Well, if there's not much difference why bother. If there are copyright restrictions on things people care about Europeans are perfectly capable of bypassing restrictions, like watching the ending of Game of Thrones etc.


5 years ago my parents in Russia didn’t know word VPN. Now they know that witeguard is better than openvpn. Reason: they want to use instagram and youtube (both are blocked).

Chatgpt is more valuable than instagram. I believe people will find the way.


It's always the same argument, and it is true. The US retained an edge over the rest of the world through deregulating tech.

My issue with this is that it doesn't look like America's laissez-faire stance on this issues helped Americans much. Internet companies have gotten absolutely humongous and gave rise to a new class of techno-oligarchs that are now funding anti-democracy campaigns.

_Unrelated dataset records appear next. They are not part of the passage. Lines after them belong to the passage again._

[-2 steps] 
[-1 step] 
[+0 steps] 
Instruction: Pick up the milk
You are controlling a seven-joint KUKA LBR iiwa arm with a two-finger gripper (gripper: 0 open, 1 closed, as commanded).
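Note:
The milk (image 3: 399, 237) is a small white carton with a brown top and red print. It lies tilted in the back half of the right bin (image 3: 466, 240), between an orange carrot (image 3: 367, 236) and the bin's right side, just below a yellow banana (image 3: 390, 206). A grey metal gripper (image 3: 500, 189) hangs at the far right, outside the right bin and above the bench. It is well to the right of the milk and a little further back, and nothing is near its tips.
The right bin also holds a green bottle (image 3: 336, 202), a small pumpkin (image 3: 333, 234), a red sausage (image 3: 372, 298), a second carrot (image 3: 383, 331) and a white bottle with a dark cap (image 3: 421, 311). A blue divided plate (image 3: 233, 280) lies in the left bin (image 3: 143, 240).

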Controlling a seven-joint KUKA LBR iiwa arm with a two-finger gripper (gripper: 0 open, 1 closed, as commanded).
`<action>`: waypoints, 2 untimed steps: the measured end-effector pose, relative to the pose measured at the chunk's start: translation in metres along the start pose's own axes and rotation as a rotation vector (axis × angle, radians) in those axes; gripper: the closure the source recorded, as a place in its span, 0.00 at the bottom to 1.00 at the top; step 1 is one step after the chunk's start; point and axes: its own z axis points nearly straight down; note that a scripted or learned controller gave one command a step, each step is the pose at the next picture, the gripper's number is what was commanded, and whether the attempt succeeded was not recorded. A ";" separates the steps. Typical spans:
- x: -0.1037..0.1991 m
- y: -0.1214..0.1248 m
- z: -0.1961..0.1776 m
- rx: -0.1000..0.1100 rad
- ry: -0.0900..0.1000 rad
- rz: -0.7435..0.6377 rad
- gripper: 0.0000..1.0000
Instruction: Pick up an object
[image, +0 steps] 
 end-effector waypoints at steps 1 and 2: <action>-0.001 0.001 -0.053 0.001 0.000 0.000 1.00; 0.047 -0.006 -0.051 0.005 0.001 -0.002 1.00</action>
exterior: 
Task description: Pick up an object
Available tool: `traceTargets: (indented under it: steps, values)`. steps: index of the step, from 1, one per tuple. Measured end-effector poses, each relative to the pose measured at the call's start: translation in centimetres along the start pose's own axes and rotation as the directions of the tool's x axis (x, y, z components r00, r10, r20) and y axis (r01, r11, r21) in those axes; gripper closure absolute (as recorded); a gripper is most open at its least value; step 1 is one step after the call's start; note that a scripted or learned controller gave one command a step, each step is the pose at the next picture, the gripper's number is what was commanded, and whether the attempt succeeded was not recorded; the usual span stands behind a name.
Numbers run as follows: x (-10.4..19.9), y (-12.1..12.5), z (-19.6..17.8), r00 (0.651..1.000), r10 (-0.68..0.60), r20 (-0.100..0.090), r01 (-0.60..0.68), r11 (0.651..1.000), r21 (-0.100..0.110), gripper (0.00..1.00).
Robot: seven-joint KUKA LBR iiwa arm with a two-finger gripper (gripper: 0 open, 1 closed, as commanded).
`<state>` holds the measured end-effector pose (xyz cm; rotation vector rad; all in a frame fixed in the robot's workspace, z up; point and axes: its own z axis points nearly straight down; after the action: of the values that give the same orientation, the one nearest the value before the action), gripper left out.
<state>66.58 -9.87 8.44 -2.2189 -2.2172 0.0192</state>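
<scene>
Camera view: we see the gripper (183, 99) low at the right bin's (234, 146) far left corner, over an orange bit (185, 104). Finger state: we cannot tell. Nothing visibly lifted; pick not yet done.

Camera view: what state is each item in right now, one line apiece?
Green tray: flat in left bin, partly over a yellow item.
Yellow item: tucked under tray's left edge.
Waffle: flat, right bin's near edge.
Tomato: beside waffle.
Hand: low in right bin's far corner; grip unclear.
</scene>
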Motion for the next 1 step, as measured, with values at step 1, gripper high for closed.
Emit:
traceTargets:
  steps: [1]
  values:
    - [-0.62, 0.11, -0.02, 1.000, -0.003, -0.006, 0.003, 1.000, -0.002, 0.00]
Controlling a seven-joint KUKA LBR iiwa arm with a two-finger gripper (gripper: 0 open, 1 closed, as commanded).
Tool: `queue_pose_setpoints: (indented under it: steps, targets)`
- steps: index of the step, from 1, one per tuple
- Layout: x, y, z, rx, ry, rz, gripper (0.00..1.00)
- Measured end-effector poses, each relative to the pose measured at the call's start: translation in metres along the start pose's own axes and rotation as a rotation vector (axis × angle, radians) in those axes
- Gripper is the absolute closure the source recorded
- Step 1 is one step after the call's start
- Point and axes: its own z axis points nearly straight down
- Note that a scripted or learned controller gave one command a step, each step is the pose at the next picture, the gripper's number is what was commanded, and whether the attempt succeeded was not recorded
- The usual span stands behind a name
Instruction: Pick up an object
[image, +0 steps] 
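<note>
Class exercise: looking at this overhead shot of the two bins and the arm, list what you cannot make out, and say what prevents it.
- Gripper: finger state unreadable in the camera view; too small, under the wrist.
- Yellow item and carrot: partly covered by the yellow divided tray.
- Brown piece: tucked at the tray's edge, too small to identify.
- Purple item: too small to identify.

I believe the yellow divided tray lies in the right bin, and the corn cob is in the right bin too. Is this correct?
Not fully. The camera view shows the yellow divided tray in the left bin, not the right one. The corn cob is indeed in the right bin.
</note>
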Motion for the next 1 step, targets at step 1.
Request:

I feel like getting slightly less performant models is a fair price to pay for increased scrutiny over these powerful private actors.


The problem is that misaligned AI will eventually affect everyone worldwide. Even if us Americans cause the problem, it won't stay an American problem.

If Europe wants leverage, the best plan is to tell ASML to turn off the supply of chips.


And then they'll get fined a few billion anyway to cover the gap for no European tech to tax.


As an European, this sounds like an excellent solution.

US megatech funding our public infrastructure? Amazing. Especially after US attacked us with tarrifs.


Just like Russian mega-energy powering your grid?

Bad idea.

Europe is digging a hole of a combination of suffocating regulation and dependance on foreign players. It's so dumb, but Europeans are so used to it they can't see the problem.